(Extracted data entries)
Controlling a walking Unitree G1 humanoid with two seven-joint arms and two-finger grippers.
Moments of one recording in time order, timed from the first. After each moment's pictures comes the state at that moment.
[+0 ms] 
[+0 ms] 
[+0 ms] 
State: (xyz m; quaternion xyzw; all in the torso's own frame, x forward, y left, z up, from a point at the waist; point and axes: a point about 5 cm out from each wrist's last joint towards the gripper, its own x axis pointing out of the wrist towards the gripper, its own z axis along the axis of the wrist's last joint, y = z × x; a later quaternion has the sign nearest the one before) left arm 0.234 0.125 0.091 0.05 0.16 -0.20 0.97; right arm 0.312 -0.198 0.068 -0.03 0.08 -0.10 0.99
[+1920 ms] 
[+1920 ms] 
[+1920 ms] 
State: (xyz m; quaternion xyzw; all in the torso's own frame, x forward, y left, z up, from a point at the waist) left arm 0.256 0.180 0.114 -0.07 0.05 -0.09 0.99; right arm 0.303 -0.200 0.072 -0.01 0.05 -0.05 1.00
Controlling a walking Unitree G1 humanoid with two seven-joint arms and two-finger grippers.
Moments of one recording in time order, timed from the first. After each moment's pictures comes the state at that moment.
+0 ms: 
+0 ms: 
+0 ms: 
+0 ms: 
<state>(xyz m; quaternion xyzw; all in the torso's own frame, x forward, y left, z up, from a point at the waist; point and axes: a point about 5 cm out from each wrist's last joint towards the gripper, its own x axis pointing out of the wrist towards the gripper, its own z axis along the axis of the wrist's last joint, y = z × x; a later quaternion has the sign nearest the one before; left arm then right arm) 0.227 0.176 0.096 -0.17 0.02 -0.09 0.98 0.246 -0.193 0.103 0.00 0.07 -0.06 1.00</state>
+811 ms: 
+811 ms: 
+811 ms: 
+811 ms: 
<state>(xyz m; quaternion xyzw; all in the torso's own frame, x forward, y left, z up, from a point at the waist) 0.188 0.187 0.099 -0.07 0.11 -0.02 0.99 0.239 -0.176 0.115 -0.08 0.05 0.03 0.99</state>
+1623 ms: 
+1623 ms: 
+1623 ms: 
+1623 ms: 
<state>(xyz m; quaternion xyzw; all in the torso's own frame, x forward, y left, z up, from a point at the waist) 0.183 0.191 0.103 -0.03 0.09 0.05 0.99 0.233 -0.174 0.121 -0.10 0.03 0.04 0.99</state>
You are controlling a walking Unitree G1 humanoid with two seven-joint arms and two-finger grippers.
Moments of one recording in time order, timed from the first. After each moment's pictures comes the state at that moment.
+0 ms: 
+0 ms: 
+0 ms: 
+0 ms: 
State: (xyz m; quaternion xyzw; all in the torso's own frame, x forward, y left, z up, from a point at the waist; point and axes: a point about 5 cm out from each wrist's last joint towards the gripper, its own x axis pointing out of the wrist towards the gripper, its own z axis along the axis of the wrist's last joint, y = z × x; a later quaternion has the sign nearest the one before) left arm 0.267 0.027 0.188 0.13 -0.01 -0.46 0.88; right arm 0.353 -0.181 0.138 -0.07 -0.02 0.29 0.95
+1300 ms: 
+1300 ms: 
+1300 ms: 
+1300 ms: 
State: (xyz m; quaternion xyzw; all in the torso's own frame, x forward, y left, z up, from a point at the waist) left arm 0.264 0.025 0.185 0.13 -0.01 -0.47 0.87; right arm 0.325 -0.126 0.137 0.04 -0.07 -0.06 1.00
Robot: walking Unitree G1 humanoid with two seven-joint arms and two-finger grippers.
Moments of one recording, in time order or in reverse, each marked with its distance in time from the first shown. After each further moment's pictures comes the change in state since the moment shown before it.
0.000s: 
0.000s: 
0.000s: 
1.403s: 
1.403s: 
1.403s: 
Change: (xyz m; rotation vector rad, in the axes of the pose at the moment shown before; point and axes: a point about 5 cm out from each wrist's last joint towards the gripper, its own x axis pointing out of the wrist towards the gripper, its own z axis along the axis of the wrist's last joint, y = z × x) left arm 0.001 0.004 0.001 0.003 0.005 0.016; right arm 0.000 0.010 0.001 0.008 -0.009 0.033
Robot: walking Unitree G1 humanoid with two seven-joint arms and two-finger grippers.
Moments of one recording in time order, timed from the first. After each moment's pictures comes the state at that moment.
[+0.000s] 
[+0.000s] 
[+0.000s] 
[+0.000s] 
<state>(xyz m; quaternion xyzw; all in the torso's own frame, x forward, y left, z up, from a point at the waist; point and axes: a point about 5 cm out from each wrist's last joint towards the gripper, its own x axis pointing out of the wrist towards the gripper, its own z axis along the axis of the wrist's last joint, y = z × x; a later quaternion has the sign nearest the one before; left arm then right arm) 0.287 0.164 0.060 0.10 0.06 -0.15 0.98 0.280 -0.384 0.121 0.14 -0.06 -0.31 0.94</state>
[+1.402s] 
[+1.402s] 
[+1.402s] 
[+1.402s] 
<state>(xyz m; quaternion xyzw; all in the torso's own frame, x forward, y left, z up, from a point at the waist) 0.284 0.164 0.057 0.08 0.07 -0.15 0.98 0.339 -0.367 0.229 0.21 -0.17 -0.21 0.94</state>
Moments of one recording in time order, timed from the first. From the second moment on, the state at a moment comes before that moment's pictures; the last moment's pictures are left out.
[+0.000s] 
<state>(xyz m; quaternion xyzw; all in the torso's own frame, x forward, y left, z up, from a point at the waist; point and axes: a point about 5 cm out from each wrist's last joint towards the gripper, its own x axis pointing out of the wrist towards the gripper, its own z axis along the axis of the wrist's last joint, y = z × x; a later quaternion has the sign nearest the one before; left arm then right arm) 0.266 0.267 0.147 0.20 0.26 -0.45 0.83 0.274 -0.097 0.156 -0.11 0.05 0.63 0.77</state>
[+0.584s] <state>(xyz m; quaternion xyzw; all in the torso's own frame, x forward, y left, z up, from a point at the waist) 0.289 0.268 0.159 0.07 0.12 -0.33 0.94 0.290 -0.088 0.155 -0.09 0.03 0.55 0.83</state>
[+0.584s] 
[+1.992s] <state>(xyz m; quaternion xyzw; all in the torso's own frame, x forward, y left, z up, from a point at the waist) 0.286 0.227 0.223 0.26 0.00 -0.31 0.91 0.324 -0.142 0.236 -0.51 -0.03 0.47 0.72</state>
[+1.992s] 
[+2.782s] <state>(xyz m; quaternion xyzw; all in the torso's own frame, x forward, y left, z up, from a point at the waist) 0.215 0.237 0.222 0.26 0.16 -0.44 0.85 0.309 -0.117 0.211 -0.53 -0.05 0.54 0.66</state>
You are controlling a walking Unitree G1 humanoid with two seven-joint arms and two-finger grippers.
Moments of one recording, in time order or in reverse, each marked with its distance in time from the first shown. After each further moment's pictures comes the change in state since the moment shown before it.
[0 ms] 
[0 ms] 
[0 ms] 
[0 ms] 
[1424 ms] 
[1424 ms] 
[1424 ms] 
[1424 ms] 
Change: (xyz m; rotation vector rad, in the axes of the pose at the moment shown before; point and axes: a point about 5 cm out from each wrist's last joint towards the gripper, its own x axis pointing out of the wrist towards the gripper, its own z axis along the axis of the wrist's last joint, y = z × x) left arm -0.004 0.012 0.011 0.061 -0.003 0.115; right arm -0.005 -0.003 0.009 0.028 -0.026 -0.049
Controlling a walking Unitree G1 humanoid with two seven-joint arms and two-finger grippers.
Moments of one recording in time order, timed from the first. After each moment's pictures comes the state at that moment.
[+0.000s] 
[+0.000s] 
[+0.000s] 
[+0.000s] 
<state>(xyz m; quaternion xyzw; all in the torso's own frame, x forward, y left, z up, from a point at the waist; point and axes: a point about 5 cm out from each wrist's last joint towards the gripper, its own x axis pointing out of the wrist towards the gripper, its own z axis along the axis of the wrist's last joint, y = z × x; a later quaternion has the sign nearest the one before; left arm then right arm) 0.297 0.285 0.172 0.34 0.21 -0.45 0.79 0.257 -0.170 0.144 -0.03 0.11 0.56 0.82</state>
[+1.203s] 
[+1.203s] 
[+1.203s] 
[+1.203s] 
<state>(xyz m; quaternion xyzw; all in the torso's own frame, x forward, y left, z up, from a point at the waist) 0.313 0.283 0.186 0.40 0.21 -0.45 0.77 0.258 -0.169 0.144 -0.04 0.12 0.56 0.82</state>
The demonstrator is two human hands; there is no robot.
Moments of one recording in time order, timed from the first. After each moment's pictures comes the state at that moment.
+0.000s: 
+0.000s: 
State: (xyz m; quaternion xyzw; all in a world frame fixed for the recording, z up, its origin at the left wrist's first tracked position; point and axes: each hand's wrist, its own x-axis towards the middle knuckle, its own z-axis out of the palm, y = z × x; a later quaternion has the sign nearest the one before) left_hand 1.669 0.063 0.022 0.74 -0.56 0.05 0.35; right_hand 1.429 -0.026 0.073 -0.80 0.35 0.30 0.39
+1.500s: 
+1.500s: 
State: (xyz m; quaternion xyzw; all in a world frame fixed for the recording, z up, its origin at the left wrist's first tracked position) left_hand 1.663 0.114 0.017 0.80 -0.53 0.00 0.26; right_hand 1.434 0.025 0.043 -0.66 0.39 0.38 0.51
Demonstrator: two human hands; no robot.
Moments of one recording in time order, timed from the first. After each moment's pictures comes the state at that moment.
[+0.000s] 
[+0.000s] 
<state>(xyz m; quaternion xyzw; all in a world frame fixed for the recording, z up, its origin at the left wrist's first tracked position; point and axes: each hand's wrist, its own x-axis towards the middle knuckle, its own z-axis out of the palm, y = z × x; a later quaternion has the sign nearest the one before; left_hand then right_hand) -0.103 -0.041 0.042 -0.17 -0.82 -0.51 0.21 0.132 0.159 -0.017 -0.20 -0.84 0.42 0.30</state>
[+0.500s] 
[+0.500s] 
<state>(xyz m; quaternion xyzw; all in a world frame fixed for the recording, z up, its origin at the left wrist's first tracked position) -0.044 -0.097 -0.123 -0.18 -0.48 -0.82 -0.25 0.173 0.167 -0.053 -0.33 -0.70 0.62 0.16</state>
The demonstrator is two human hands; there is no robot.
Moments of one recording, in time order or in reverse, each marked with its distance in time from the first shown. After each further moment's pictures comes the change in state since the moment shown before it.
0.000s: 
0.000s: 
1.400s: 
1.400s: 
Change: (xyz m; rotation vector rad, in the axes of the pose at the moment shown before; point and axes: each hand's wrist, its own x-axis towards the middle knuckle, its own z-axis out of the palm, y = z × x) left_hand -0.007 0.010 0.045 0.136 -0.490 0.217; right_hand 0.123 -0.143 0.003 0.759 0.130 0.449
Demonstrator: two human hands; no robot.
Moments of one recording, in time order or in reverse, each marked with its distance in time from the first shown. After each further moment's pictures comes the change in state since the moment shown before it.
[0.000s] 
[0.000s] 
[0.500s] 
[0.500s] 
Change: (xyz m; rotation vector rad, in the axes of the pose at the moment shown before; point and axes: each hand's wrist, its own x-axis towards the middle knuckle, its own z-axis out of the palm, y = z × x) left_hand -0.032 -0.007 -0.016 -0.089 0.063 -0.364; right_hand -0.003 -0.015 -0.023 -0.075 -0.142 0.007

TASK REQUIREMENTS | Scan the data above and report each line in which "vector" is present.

FINISHED TASK |
Change: (xyz m; rotation vector rad, in the axes of the pose at the moment shown before; point and axes: a point about 5 cm out from each wrist's last joint towards the gripper, its own x axis pointing out of the wrist towards the gripper, its own z axis along the axis of the wrist's last joint, y = z × x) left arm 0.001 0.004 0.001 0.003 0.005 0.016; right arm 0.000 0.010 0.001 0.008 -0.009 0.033
Change: (xyz m; rotation vector rad, in the axes of the pose at the moment shown before; point and axes: a point about 5 cm out from each wrist's last joint towards the gripper, its own x axis pointing out of the wrist towards the gripper, its own z axis along the axis of the wrist's last joint, y = z × x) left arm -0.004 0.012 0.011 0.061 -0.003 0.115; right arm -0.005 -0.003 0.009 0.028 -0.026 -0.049
Change: (xyz m; rotation vector rad, in the axes of the pose at the moment shown before; point and axes: each hand's wrist, its own x-axis towards the middle knuckle, its own z-axis out of the palm, y = z × x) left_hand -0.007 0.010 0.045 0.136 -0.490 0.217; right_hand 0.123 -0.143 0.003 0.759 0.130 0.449
Change: (xyz m; rotation vector rad, in the axes of the pose at the moment shown before; point and axes: each hand's wrist, its own x-axis towards the middle knuckle, its own z-axis out of the palm, y = z × x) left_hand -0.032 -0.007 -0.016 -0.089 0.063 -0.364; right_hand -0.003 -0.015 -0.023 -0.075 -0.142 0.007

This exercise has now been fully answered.